Alex spent his youth watching his father give new purpose to that chunk of city property one shovelful at a time, and he began to take on some trail-building tasks (albeit with the initial reluctance of any teenager). He wasn’t particularly keen on getting up before noon on weekends, nor on putting in hours of manual labor. His father wasn’t always thrilled, either, waiting impatiently on his son as the day grew hotter.

“I remember it was a lot of hard work just spending hours and hours in the woods, trimming all manner of trees and bushes and underbrush out of the way,” says Alex, who turned 20 this year. “But as we started building it up and more potential began to appear, I got more excited about it.”

But the tangible results and accompanying gratification far outweighed any gripes Alex may have had: Singletrack shaped by his own hand, that he and others could now ride, and a community he was influencing for the better and to which he now truly belonged. And, early mornings aside, he had a father whose example he could follow and from whom he would eventually take the reins.

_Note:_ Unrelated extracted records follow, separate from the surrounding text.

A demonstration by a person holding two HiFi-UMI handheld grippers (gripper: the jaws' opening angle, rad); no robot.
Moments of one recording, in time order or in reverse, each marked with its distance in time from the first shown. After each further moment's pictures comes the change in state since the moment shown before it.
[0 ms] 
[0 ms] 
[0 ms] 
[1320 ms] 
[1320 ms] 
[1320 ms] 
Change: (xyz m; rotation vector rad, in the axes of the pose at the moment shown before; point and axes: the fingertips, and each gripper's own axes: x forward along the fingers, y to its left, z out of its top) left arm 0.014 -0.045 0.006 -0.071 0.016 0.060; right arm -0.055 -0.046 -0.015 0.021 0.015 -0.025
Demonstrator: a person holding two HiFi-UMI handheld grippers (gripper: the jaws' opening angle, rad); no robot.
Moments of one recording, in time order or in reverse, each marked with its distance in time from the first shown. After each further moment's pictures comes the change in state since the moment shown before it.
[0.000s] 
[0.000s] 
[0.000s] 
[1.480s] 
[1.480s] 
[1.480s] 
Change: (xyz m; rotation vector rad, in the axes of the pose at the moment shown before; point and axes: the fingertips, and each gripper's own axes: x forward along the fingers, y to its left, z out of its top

“Once I started helping out with it more, I started meeting a lot of people my dad was working with, people from the city,” Alex says. “It was what I was known for in high school; between band, track and the trails, my name was out there quite a bit. It always came back to the trails in some way.”

At the River’s Edge

Some kids play basketball; others build booters. Alex Alfano takes on some extracurricular activities while shaping an alternate line on Too Fast for Love, the network’s jump trail. Photo: Korey Hopkins

Carlo and Alex forged ahead with their mission. Between grants from the State Highway Administration and the City of Brunswick, they were able to hire Elevated Trail Design for the complicated, machine-built sections of the network. In October 2018, just two weeks after the completion of Phase 1, the Maryland Interscholastic Cycling League (MICL) ran its season finale race at River’s Edge. Some 200 student-athletes—including Alex—attended the event, surpassing the community’s expectations and netting an estimated revenue of $20,000 for the town in lodging, fuel, dining and retail. MICL was so impressed, it held the race there again in 2019.

Leveraging the positive effects River’s Edge had on the community, the father-son duo began advocating for and subsequently embarking on Phase 2. Alex increasingly took responsibility for this next step, continuing the work his father had started and eventually forging his own path beyond River’s Edge: as a professional builder, designing, constructing and maintaining trails for the Maryland-based GreenStone TrailCraft.

Three years after breaking ground, Carlo and Alex can now admire—and ride—the 5-mile mix of cross-country, flow and jump lines they’ve created. “With their hard work, passionate perseverance and innate ability to motivate other community members, they have helped transform a simple city woodlot into an exciting, community-minded environmental asset for everyone, in a way that will last forever,” says Karin Tome.

“I always joke that all the effort to build this system was so I could ride trails from my front door, and not have to jump in my car to do it,” Carlo says. “But I now see how important it is in promoting healthy activity in our town and neighboring communities.”

While others might take a minute to rest, Carlo and Alex are already discussing the next phase. Further expansion would require routing trail through the surrounding private properties, but thanks to their reputation in the community, they hope the landowners will be agreeable. It could be a financial boon as well; a connector between downtown Brunswick and the C&O Canal would route the trail system directly through shopping and dining areas, and finally bring it to its namesake: the edge of the Potomac River.

“It’s exciting to have the winter months to start building something new out there,” Carlo says. “We have a bunch of new perspectives on different parts of the trail. I have a vision for the thing, but it’ll be interesting to see what others have to bring to the table.”

Carlo doesn’t drive to the neighboring Frederick Watershed trails much these days. But now when he does, he passes a new sign standing above Brunswick and reads with pride: River’s Edge Trails.

Photographs were taken on ancestral lands of the Massawomeck, Manahoac and Piscataway peoples.